● **WHAT THE TASK ASKS**
Please filter the entries and return only the lines that include "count".

● **RECORD EXTRACTS**
Content starts
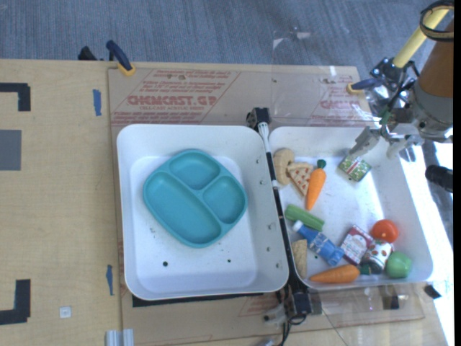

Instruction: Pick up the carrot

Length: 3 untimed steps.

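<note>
Currently the claw (358,158) pinches a small green-and-white packet (354,167), not the carrot (315,184), which lies just left of it. Descending loaded risks knocking the carrot aside.

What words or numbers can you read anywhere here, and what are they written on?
"CHEMCAST GP", red mirrored print, roughly legible, on the clear plastic sheet's paper backing behind the white bins.
More red print on that backing near the right bin: too blurred to read.
Small green-and-white packet: label too small to read.
Red-and-white packet: print too small to read.
</note>
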Motion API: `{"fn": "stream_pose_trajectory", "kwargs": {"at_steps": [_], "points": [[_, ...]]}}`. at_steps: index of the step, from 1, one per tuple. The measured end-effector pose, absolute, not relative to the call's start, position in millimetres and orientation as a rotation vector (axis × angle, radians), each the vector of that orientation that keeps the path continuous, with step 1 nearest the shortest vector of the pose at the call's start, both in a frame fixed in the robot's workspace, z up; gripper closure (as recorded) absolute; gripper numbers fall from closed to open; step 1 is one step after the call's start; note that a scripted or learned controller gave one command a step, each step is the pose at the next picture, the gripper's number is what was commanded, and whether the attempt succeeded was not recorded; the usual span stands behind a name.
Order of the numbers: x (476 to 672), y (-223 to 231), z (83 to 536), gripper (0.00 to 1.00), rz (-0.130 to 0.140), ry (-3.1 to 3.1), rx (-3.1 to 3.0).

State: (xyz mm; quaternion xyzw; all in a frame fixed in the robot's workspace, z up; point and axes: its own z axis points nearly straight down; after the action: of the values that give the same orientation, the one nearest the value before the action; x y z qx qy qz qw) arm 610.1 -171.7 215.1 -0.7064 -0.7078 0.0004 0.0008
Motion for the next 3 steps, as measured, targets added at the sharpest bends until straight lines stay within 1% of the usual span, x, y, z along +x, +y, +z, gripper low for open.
{"fn": "stream_pose_trajectory", "kwargs": {"at_steps": [1,2,3], "points": [[597.7,-103.1,103.5,0.00,-0.020,-2.121,-2.338],[601.2,-99.9,116.4,1.00,-0.034,-2.129,-2.338],[632.8,6.1,189.3,1.00,-0.015,-2.088,-2.349]]}}
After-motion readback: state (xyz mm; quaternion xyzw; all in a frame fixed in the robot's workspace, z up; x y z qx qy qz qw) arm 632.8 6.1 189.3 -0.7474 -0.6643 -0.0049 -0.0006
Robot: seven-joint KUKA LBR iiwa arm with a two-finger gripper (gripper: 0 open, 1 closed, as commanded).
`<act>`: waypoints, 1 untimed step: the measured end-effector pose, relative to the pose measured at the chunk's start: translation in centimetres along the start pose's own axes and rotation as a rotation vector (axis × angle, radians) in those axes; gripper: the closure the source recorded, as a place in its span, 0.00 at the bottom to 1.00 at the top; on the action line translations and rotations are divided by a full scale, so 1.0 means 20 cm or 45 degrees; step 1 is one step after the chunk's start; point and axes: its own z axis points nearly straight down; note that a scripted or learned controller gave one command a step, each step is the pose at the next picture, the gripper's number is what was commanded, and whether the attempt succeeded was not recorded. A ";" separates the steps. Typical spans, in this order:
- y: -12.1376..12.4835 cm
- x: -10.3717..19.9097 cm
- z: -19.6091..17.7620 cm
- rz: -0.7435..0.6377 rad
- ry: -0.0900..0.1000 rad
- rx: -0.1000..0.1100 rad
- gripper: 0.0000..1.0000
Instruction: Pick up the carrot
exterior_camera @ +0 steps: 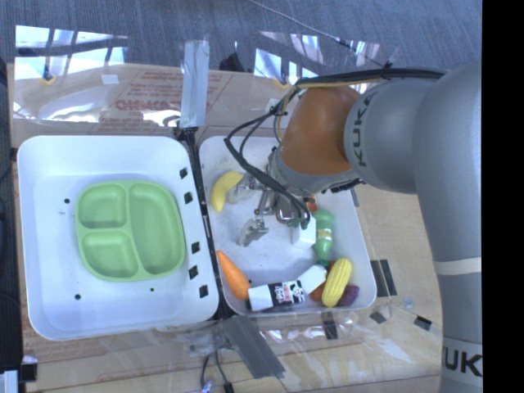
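Observation:
The orange carrot (232,276) lies at the front left of the right bin (270,256), leaning along its left wall. My gripper (266,219) hangs over the middle of that bin, up and to the right of the carrot and apart from it. Its metal fingers (250,233) point down toward the bin floor with nothing between them. The grey arm with the orange band (315,133) reaches in from the right above the bin.
In the right bin lie a yellow banana (223,190) at the left, a green bottle (323,234), a corn cob (337,282), a black-and-white bottle (277,294) and a purple item (350,295). The left bin (49,244) holds a green divided plate (131,229).

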 end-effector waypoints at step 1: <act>0.02 0.55 -0.07 -0.019 -0.003 0.001 0.00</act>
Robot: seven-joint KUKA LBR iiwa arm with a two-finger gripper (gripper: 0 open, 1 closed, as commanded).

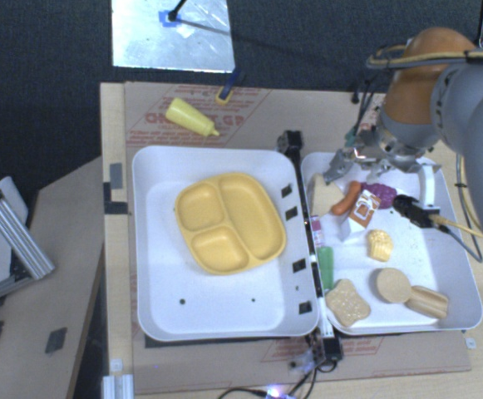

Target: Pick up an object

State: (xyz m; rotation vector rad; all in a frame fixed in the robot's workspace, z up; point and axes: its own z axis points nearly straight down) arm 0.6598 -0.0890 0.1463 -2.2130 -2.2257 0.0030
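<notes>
Three small items bunched at back-left of right bin (pixel 465 306), just in front of gripper (pixel 353 163): orange sausage (pixel 347 199) lying at a slant, purple piece (pixel 381 194) just to its rt, small orange-and-white carton (pixel 362 214) tucked up against both from the front. Gripper low over bin's back rim, near sausage's upper end; wide or narrow, can't tell, too blurred. Grey arm (pixel 465 98) w/ orange band reaching in from rt behind it.

Further fwd in same bin: yellow corn chunk (pixel 379 244) near carton but apart; round tan disc (pixel 392 285) w/ tan cylinder (pixel 427 302) lying just beside it at front-rt; bread slice (pixel 347 302) at front-left corner; green stick (pixel 326 266) along left wall, between carton and bread.

Left bin (pixel 158 306) alongside, holding yellow 3-compartment plate (pixel 229 221), roughly central, flat. Both bins on cardboard sheet (pixel 249 106). Yellow squeeze bottle (pixel 189 116) on its side on cardboard, behind left bin. Silver sheet (pixel 174 36) further back, beyond bench edge.
</notes>
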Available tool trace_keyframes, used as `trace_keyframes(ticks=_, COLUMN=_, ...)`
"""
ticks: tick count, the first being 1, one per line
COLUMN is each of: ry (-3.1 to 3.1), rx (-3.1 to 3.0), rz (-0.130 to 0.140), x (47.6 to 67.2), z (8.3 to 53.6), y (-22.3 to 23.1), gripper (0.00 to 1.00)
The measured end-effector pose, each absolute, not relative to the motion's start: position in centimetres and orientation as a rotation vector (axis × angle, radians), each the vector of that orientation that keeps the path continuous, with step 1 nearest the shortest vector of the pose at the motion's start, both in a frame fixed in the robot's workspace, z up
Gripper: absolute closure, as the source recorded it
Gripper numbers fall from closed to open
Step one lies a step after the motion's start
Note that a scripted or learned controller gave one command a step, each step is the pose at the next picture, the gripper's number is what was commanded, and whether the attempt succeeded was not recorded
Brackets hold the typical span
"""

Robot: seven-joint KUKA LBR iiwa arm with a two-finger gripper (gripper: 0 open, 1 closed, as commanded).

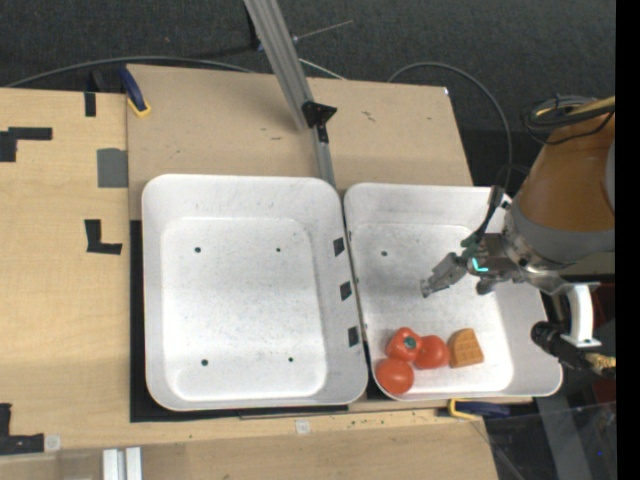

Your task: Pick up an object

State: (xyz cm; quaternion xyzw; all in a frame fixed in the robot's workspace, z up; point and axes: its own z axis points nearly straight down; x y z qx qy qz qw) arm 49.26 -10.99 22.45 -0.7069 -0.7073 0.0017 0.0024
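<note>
Near the front edge of the right bin lies a cluster of red tomato-like pieces, one with a green stem spot. A small orange-brown block lies just to their right. My gripper hangs over the middle of the right bin, behind these objects and apart from them. Its two fingers are spread, so it is open, with nothing between them. The grey arm with its orange band reaches in from the right.
The left bin sits beside the right one, their rims meeting at the centre. A grey metal pole slants down from the top to the bins' back edge. The wooden bench extends to the left.
</note>
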Motion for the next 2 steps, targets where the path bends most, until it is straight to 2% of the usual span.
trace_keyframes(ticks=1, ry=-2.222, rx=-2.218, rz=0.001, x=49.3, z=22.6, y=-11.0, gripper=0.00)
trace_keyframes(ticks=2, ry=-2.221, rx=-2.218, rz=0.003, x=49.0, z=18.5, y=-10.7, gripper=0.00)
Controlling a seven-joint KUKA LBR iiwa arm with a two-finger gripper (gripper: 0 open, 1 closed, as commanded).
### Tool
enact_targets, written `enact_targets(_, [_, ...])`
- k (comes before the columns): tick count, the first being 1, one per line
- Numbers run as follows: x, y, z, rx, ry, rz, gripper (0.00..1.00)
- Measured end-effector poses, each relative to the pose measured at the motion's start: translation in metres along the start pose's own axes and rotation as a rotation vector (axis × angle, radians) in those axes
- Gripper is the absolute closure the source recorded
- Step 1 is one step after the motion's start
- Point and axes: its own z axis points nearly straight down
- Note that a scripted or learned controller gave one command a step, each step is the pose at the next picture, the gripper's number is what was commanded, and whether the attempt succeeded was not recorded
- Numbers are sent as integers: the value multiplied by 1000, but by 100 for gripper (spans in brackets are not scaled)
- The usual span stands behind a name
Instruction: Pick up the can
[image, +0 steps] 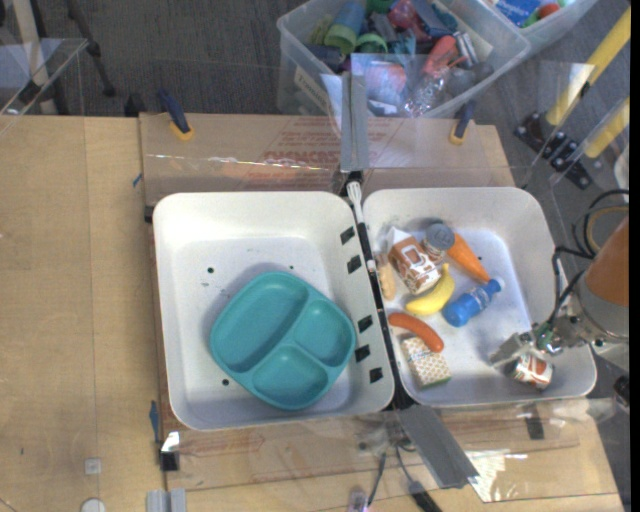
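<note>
The can (414, 264), with a brown and white label and a grey end, lies on its side in the upper left part of the right bin (520, 215). My gripper (528, 352) is low in that bin's front right corner, well to the right of the can and apart from it. A small red and white object (534, 372) sits right at the gripper's tip, against the bin's front wall. Whether it is held cannot be made out.
Around the can lie a carrot (466, 257), a banana (431, 297), a blue bottle (470, 303), a red sausage (416, 332) and a speckled block (426, 366). The left bin (190, 240) holds a teal divided plate (282, 340). A clear tub of toys (400, 45) stands behind.
</note>
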Motion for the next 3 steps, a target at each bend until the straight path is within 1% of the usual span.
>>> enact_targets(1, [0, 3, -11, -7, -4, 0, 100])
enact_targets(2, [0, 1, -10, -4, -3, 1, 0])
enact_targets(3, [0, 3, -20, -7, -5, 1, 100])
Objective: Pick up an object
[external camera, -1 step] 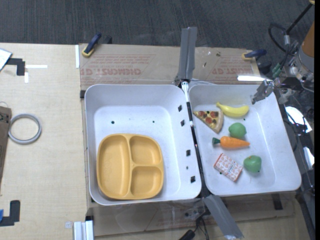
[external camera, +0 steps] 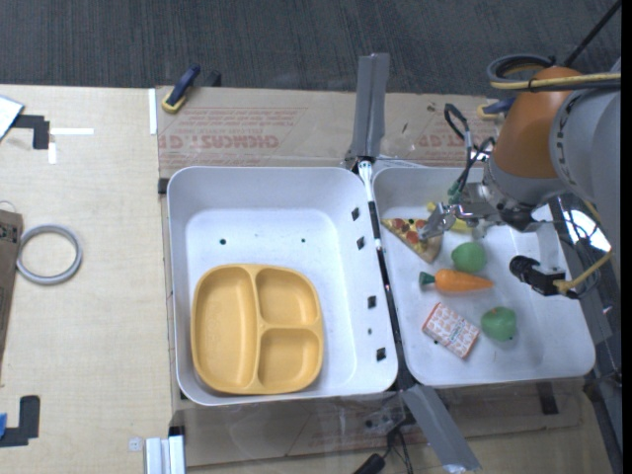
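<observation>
**Arm over right bin, jaws low by the pizza slice**

Camera view, slanted down on the desk (external camera: 89,363). Two white bins side by side. Left bin (external camera: 267,200) holds a yellow divided plate (external camera: 259,327), three compartments, lying toward the near left corner.

Right bin (external camera: 553,349) carries the loose items: a toy pizza slice (external camera: 410,236) at the far left, a green round piece (external camera: 470,256) just right of it, a toy carrot (external camera: 460,281) lying crosswise below that, a small patterned card (external camera: 451,329) nearer the front, and a second green piece (external camera: 500,323) to the card's right. The card's print is too small to read.

The grey arm (external camera: 583,156) with its orange band (external camera: 528,131) reaches in from the right. The gripper (external camera: 437,223) sits low at the right edge of the pizza slice, beside a small yellow item (external camera: 434,208). Whether the jaws are spread or pressed together cannot be told; nothing is plainly seen between them.

Behind the bins lies flat cardboard (external camera: 257,126) with red mirrored lettering, partly legible as "CHEMCAST". A tape roll (external camera: 45,254) rests on the desk at far left, and a blue-and-yellow tool (external camera: 182,88) lies at the cardboard's far corner.
</observation>
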Motion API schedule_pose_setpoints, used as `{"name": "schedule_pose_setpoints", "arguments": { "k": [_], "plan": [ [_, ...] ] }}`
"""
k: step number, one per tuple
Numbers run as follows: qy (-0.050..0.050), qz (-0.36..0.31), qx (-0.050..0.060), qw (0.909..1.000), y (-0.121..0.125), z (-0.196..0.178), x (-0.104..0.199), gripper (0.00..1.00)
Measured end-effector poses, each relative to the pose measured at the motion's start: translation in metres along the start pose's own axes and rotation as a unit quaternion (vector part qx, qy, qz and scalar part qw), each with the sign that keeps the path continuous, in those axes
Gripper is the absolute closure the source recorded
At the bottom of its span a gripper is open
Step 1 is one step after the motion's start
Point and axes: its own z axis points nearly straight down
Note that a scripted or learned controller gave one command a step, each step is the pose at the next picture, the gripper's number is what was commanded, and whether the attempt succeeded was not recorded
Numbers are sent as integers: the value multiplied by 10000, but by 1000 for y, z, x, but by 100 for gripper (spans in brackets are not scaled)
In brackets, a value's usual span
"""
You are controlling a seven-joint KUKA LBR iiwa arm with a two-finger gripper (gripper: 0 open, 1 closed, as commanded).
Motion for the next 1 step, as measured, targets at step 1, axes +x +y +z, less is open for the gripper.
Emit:
{"name": "schedule_pose_setpoints", "arguments": {
  "k": [1],
  "plan": [
    [9,16,1,10000,1,-8,0,100]
  ]
}}
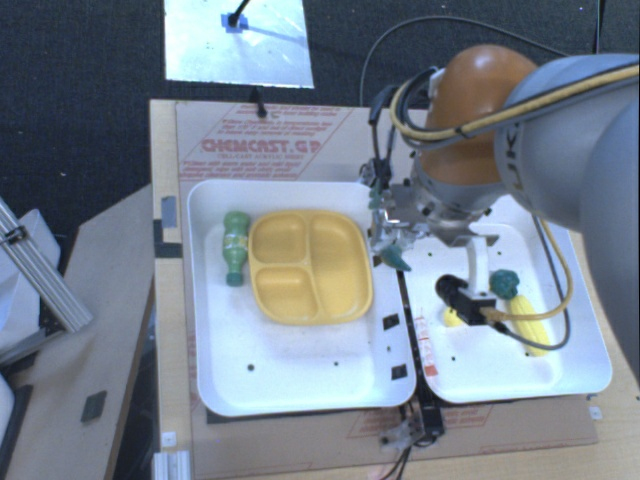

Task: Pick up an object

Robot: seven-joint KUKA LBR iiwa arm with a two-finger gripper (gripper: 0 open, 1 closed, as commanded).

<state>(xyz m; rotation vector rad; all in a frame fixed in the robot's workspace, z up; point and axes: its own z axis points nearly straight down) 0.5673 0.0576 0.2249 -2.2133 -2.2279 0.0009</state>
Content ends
● **FINAL ANSWER**
ticks: tick count, the first being 1, one per line
- k (comes before the columns): tick count, the first being 1, one per line

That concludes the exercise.